Transcribe the entries that follow, word for word.

── GIVEN RECORDS ──

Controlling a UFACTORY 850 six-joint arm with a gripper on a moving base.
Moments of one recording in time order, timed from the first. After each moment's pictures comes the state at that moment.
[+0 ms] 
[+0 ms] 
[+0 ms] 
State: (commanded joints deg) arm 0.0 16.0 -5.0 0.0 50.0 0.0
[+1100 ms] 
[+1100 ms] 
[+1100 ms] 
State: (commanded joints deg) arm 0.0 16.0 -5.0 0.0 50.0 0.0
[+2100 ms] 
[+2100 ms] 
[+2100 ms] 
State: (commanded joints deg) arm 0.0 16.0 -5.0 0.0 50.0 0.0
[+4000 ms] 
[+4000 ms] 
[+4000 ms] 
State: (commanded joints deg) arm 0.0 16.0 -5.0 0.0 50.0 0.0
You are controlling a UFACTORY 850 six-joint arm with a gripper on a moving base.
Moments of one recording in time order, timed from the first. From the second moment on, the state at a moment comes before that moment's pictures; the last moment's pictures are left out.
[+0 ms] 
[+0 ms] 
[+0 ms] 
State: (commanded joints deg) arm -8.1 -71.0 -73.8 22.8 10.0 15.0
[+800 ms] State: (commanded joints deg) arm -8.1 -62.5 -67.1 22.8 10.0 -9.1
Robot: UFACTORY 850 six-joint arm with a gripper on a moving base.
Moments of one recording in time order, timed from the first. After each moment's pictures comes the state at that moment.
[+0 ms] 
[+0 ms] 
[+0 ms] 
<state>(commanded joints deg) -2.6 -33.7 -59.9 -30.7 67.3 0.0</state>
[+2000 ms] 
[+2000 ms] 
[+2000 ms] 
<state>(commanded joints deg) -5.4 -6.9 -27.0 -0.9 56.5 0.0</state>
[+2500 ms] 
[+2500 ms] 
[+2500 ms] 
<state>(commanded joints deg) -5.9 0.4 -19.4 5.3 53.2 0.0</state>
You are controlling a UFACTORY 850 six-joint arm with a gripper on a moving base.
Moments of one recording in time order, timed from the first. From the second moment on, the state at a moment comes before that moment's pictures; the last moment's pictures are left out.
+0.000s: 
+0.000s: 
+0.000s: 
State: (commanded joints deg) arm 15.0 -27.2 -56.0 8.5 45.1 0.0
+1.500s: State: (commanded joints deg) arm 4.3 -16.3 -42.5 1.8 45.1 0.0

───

ANSWER TO THIS TASK:
Controlling a UFACTORY 850 six-joint arm with a gripper on a moving base.
Moments of one recording in time order, timed from the first. After each moment's pictures comes the state at that moment.
[+0 ms] 
[+0 ms] 
[+0 ms] 
State: (commanded joints deg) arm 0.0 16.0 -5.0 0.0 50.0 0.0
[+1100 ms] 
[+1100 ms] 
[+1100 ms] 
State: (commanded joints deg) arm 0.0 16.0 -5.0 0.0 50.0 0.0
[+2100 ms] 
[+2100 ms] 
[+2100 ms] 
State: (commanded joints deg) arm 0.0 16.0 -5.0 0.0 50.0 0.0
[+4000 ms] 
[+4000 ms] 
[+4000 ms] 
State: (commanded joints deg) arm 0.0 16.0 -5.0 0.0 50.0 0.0
You are controlling a UFACTORY 850 six-joint arm with a gripper on a moving base.
Moments of one recording in time order, timed from the first. From the second moment on, the state at a moment comes before that moment's pictures; the last moment's pictures are left out.
[+0 ms] 
[+0 ms] 
[+0 ms] 
State: (commanded joints deg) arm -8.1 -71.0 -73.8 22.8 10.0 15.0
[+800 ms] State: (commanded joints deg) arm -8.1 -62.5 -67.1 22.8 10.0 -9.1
Robot: UFACTORY 850 six-joint arm with a gripper on a moving base.
Moments of one recording in time order, timed from the first. After each moment's pictures comes the state at that moment.
[+0 ms] 
[+0 ms] 
[+0 ms] 
<state>(commanded joints deg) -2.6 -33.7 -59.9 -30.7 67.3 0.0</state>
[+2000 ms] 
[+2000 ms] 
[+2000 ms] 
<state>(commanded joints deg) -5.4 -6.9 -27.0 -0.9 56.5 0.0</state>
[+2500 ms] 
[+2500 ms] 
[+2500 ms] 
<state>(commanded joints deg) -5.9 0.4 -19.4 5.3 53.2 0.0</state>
You are controlling a UFACTORY 850 six-joint arm with a gripper on a moving base.
Moments of one recording in time order, timed from the first. From the second moment on, the state at a moment comes before that moment's pictures; the last moment's pictures are left out.
+0.000s: 
+0.000s: 
+0.000s: 
State: (commanded joints deg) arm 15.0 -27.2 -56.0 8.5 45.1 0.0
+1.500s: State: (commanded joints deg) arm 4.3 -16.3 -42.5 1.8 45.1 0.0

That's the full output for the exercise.